Had a very interesting night tonight on Twitter. I noticed a woman say she had bought her kids Bulletstorm (a really fun but uber-violent First-Person Shooter).
I asked what age her children were and she said 10 and 13 years old. This made me take a step back. I was actually stunned. A 10-year old playing Bulletstorm!! Madness. I have a massive list of games that I wouldn’t let a 10 year old play and that is one of them…there is a blurry line as to what age I would let kids play that game but 10 just seems to be a tad too young.
I’m not judging the mother here. Maybe she believes that her kids are sensible and stable and can handle playing that kind of game. She probably knows them better than anyone and she even said she knows her kids ‘know it’s only a game’ but what happens when they go to school and tell their friends.
Those other kids will want to play it.

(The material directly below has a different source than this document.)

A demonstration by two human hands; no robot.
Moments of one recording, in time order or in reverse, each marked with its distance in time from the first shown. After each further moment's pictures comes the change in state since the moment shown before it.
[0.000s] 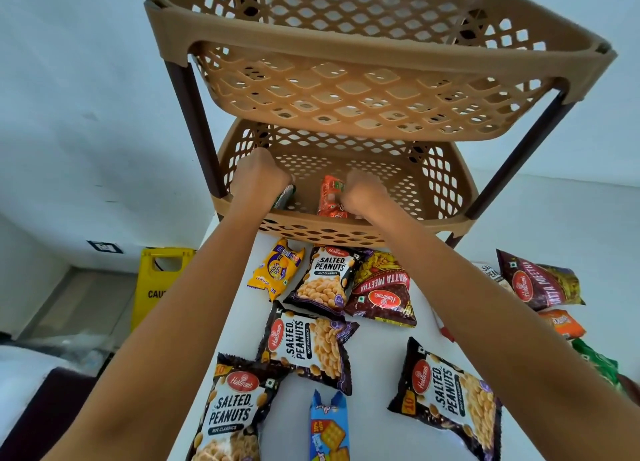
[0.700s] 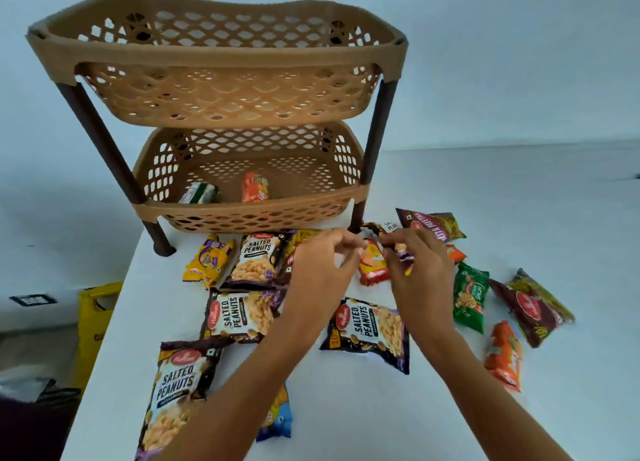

They will want to get their hands on it. Or they will want to head to their mates house to play it.
And this is where i have the problem I guess. We have ratings for a reason. Many of us in Australia have been fighting for an R18 rating to ensure that certain games are seen by certain audiences. It’s for a reason. Across the globe there are a lot of games that have an 18 rating because the content is deemed unacceptable to 10 year olds in the eyes of most gamers.
I have grown up playing games. I play Pong back in the 70s and I have played every single GTA game. I played Modern Warfare for hours and hours (not Black Ops though that was a bit shit). Hell I even played Leisure Suit Larry when I was 16 and was baffled as to what a profalactic was but I believe that we have rating systems for a reason.
Yes they are a guideline
Yes they are an option.
But if a storeowner sells a 10 year a copy of an 18 game in Britain or an NC-17 game in the US (I think that’s the rating) then they can be fined a damn lot of money because it is illegal.
In Australia there are some people who don’t believe an R18 should be introduced and who are doing their damned best to stop it ever happening.
I could go on but the amazingly talented writer Mark Serrels who writes for Kotaku in Australia says it so much better than I:
Ultimately it is the choice of a parent to choose what film their kids watch, what content they see on the internet and what games they play.
I have no doubt the mother I spoke to is a good woman who knows her kids and I hope she sits with them while they play. But for the handful of fantastic mothers and fathers out there there are also a whole bunch who just want their kids out of their hair and will buy them any game just to keep them away…and that’s where the problems arise.
We need games ratings in this country.
We need parents to adhere to the ratings to ensure that those trying to stop the R18 don’t get any more fodder for their battle against us.